**WORK INSTRUCTION:** What do the lines say from the start of the entries through the one containing "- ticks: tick"? Repeat them exactly.

(DATA begins)

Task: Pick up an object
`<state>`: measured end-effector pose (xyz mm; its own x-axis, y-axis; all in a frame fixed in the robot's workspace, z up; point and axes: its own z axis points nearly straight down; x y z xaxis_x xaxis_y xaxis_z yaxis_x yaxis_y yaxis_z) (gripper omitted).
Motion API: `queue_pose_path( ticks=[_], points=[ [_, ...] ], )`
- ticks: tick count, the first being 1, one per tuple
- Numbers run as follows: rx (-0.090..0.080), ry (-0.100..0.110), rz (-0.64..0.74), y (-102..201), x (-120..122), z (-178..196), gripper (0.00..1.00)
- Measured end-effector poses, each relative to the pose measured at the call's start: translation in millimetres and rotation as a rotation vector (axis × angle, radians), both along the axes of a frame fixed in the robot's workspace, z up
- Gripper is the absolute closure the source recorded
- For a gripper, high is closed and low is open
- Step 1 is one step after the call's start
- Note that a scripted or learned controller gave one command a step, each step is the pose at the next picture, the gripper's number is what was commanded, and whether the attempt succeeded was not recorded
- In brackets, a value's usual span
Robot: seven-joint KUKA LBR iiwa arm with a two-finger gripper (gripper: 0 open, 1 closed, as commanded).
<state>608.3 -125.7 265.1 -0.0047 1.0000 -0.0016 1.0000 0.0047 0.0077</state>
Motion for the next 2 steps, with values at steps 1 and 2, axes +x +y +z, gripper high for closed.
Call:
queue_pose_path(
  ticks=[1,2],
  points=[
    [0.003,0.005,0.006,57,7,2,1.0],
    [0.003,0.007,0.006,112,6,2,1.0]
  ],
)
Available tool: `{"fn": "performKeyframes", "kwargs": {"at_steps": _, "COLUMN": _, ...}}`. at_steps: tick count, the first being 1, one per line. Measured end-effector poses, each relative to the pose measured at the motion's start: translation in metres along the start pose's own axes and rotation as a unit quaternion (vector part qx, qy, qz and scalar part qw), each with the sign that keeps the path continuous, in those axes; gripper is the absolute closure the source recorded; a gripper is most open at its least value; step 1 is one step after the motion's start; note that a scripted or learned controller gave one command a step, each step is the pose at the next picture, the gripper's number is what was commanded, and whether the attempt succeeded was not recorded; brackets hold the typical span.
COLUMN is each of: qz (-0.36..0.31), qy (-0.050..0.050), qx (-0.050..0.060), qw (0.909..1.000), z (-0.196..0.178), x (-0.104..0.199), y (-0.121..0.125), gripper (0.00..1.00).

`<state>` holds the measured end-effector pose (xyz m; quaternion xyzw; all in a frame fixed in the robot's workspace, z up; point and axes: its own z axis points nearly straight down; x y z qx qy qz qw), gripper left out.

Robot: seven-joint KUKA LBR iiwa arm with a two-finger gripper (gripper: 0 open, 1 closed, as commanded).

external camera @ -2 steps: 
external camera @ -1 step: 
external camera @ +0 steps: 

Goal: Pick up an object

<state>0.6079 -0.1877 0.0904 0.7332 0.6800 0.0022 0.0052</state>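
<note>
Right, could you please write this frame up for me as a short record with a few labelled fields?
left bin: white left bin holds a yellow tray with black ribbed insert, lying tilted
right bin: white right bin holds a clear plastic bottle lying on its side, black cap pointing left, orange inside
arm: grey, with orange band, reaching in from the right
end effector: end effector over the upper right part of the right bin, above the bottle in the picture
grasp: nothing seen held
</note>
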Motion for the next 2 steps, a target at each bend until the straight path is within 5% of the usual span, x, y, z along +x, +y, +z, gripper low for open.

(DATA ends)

**ANSWER SPACE:**
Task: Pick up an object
`<state>`: measured end-effector pose (xyz mm; its own x-axis, y-axis; all in a frame fixed in the robot's workspace, z up; point and axes: its own z axis points nearly straight down; x y z xaxis_x xaxis_y xaxis_z yaxis_x yaxis_y yaxis_z) (gripper omitted).
Motion API: `queue_pose_path( ticks=[_], points=[ [_, ...] ], )`
- ticks: tick count, the first being 1, one per tuple

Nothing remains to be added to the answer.